▸ What you are asked to do:
Repeat the data in full. No line may differ from the original.

**** Data for review

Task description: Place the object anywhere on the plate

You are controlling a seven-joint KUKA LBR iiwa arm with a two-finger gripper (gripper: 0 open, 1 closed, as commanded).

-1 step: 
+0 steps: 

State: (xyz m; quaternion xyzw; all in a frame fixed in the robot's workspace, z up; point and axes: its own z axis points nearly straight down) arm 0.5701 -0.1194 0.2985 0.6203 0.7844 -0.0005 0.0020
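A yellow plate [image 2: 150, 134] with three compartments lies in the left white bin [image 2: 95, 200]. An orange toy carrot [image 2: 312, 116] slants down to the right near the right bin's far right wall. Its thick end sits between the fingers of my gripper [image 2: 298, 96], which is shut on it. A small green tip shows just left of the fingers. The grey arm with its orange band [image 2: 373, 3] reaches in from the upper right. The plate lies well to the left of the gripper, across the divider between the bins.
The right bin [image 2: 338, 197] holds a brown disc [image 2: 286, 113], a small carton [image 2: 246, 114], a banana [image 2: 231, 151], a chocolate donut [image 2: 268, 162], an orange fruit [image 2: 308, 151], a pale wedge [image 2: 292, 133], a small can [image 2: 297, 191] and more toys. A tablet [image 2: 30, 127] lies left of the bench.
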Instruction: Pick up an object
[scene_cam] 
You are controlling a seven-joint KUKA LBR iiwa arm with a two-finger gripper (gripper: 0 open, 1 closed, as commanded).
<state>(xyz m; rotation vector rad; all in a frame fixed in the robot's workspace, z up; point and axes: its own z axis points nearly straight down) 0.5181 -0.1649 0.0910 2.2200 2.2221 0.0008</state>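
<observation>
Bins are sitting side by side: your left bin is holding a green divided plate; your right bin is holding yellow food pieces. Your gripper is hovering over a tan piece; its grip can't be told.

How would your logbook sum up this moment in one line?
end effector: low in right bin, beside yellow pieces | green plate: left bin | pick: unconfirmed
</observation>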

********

▸ Finished task:
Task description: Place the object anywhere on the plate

You are controlling a seven-joint KUKA LBR iiwa arm with a two-finger gripper (gripper: 0 open, 1 closed, as commanded).

-1 step: 
+0 steps: 

State: (xyz m; quaternion xyzw; all in a frame fixed in the robot's workspace, z up; point and axes: its own z axis points nearly straight down) arm 0.5701 -0.1194 0.2985 0.6203 0.7844 -0.0005 0.0020
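A yellow plate [image 2: 150, 134] with three compartments lies in the left white bin [image 2: 95, 200]. An orange toy carrot [image 2: 312, 116] slants down to the right near the right bin's far right wall. Its thick end sits between the fingers of my gripper [image 2: 298, 96], which is shut on it. A small green tip shows just left of the fingers. The grey arm with its orange band [image 2: 373, 3] reaches in from the upper right. The plate lies well to the left of the gripper, across the divider between the bins.
The right bin [image 2: 338, 197] holds a brown disc [image 2: 286, 113], a small carton [image 2: 246, 114], a banana [image 2: 231, 151], a chocolate donut [image 2: 268, 162], an orange fruit [image 2: 308, 151], a pale wedge [image 2: 292, 133], a small can [image 2: 297, 191] and more toys. A tablet [image 2: 30, 127] lies left of the bench.
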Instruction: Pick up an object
[scene_cam] 
You are controlling a seven-joint KUKA LBR iiwa arm with a two-finger gripper (gripper: 0 open, 1 closed, as commanded).
<state>(xyz m; rotation vector rad; all in a frame fixed in the robot's workspace, z up; point and axes: its own z axis points nearly straight down) 0.5181 -0.1649 0.0910 2.2200 2.2221 0.0008</state>
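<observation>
Bins are sitting side by side: your left bin is holding a green divided plate; your right bin is holding yellow food pieces. Your gripper is hovering over a tan piece; its grip can't be told.

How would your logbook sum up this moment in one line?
end effector: low in right bin, beside yellow pieces | green plate: left bin | pick: unconfirmed
</observation>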

That covers the exercise completely.